The cougar continued to creep forward, and Alex felt the swinging doors to the kitchen at her back. She pushed through them, then, when she was briefly out of the cat’s sight, turned and raced to the cabinets. She wrenched open the door to the first cabinet, not quite remembering behind which of the long line of doors the fireworks were. As she opened the third cabinet door, the kitchen entrance swung open. The mountain lion stole into the room, pinpointing her location. The fourth cabinet held the firecrackers. She drew down the package, realizing she didn’t have matches. She had to get to the stove.
She glanced toward the window with the broken lock, seeing that the cinder block had been shoved aside, pushed across the counter. The cougar must have been desperate, too sick to effectively hunt, and drawn by the smell of cooked food.

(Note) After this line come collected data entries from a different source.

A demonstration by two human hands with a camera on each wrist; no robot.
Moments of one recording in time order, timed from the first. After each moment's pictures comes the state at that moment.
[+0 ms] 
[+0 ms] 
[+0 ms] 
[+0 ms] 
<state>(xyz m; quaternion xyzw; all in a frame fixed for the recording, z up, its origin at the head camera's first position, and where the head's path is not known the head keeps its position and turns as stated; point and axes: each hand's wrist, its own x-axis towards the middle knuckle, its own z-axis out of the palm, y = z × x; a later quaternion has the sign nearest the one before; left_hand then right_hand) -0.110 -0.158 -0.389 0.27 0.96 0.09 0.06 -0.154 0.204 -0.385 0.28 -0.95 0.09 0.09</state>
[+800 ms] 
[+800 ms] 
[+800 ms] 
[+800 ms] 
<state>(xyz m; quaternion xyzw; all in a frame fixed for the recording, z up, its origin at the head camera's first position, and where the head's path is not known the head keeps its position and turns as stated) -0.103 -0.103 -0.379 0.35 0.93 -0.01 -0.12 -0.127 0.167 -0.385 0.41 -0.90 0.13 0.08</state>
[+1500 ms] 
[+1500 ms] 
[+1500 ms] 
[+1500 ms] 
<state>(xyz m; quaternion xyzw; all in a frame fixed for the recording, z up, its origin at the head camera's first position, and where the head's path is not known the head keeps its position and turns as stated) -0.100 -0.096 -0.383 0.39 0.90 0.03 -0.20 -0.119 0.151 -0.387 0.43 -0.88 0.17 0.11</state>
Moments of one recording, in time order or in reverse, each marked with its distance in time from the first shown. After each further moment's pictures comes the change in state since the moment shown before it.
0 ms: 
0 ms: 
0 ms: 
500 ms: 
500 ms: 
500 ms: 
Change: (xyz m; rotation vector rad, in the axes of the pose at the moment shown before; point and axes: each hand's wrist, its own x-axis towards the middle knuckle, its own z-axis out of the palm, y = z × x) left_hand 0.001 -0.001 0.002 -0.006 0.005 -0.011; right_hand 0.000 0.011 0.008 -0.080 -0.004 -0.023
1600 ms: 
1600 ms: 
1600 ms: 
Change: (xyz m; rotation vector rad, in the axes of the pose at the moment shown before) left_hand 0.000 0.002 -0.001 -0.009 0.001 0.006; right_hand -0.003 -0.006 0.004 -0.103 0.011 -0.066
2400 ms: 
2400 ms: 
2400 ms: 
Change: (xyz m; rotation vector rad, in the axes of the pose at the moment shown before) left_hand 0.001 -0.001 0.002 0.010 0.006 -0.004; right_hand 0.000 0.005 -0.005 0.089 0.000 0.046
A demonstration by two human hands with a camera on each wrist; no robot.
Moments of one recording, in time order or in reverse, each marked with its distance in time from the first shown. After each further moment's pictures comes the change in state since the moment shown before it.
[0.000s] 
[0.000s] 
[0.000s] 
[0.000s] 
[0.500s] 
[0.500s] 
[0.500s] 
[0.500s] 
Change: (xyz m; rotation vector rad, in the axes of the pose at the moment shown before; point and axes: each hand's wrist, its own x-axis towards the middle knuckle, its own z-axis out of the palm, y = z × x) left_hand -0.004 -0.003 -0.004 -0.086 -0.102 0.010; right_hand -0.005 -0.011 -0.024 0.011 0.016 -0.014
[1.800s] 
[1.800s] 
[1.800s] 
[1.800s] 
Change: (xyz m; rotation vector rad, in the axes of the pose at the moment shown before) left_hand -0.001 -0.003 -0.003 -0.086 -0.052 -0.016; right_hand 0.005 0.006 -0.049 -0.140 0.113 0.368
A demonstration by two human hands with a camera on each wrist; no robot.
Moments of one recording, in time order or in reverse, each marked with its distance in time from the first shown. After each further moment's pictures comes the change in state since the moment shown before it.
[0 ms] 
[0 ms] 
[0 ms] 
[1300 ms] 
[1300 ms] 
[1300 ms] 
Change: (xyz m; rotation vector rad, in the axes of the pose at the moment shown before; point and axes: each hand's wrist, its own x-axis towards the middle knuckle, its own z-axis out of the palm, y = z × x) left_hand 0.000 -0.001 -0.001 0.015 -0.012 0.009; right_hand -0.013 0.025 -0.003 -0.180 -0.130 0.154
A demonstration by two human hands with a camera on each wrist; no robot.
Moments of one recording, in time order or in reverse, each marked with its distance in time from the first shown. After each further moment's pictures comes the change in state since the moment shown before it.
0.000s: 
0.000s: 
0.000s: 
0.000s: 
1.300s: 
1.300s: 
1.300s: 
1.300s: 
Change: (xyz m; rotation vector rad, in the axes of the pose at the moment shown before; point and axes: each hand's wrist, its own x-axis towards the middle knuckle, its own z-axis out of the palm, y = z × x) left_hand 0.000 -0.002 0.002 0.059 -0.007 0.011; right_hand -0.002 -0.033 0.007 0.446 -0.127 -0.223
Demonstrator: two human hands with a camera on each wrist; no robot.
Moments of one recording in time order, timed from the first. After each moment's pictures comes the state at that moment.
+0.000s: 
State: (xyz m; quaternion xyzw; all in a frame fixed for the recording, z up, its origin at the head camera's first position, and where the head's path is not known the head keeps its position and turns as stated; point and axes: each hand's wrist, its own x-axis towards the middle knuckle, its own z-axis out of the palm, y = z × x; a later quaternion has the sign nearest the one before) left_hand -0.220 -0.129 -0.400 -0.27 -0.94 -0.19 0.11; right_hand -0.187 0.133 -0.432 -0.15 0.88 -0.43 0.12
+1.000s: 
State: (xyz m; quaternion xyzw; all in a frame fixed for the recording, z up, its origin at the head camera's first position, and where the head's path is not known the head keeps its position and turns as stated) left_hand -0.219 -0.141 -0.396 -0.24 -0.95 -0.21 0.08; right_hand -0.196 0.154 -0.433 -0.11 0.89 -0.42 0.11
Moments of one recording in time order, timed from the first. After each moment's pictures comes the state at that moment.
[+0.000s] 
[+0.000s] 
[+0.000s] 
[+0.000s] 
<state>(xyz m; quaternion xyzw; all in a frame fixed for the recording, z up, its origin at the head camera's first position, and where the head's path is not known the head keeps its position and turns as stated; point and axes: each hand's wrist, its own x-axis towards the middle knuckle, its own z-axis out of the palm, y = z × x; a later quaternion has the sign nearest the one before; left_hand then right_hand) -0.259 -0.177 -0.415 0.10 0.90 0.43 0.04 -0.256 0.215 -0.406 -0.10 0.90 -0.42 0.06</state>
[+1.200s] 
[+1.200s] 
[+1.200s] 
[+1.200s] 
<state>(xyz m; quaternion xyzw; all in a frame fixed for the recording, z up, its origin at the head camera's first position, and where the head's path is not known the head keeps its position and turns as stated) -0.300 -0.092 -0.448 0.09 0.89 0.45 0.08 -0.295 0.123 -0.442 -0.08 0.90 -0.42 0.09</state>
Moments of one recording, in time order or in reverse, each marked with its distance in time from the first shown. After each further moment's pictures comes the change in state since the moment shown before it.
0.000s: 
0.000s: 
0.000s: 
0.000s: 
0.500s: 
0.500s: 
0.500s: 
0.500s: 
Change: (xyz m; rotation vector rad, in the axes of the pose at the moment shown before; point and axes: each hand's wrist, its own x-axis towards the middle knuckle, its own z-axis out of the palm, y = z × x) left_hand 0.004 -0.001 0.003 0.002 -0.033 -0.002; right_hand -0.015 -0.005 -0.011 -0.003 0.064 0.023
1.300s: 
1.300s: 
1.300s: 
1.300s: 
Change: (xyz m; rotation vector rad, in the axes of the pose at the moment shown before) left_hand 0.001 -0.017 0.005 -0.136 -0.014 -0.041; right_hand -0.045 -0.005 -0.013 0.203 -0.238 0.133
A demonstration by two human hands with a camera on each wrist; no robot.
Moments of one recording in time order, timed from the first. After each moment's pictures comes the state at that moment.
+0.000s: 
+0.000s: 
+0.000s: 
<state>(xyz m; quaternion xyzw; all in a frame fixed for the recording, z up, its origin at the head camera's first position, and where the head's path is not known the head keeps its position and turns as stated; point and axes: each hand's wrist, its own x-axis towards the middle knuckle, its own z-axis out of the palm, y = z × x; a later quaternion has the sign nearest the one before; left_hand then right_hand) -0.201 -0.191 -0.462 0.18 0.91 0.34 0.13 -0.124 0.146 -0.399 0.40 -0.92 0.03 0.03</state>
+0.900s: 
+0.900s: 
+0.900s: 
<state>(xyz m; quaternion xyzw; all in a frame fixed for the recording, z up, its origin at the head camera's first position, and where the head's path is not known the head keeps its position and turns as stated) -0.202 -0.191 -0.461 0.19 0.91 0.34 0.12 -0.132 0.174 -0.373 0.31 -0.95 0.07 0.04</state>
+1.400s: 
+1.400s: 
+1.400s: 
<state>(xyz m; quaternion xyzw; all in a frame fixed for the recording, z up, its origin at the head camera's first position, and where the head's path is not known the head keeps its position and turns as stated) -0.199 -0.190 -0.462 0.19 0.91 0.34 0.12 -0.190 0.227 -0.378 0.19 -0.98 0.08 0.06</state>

Stepping backward, she rounded the corner of the long center island where food was prepared, trying to keep it between her and the cougar. She saw now that it walked with a limp. Its front right paw was injured, a nasty wound there looking raw and infected.
She reached the stove, then felt around for the drawer handle next to it. Her hands closed on cold metal and she opened it, not taking her eyes off the cat. It was almost at the end of the center island. She fumbled around for the matches; then her fingers connected with the small cardboard box.